ASSIGNED TASK: Your job is to set down the stretch of entries that opens with the line containing "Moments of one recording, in" and closes with the line containing "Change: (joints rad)". Keep both end lines, copy each exactly, and add nothing.

== DATA SECTION

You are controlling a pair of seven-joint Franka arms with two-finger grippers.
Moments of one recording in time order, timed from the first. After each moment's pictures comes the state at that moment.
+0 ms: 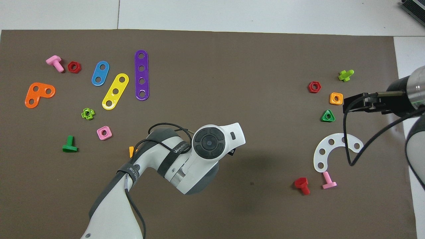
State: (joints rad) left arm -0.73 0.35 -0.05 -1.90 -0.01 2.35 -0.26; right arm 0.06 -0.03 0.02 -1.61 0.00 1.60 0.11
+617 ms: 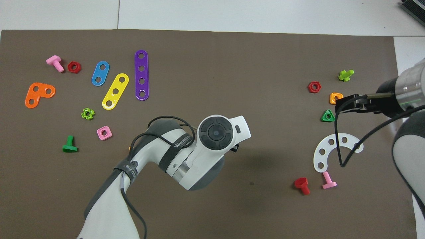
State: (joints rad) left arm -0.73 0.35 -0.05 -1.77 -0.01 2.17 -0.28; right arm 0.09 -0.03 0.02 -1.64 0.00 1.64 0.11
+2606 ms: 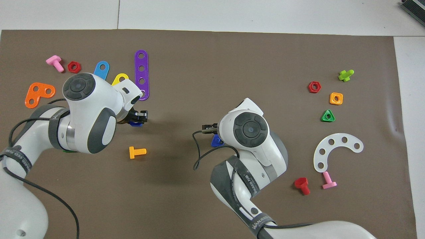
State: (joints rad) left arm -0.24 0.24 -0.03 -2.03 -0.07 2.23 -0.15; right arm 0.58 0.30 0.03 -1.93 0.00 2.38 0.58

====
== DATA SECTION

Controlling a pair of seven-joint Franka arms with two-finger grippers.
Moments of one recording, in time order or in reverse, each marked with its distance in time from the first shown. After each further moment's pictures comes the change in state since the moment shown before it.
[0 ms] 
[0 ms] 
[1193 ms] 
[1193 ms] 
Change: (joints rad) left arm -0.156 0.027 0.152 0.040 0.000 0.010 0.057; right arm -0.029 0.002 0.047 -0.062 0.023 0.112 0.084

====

ANSWER TO THIS EXERCISE:
Moments of one recording, in time order or in reverse, each marked with its distance in time from the first shown. After each further moment's pictures comes the change in state since the moment shown before it.
[0 ms] 
[0 ms] 
[1193 ms] 
[1193 ms] 
Change: (joints rad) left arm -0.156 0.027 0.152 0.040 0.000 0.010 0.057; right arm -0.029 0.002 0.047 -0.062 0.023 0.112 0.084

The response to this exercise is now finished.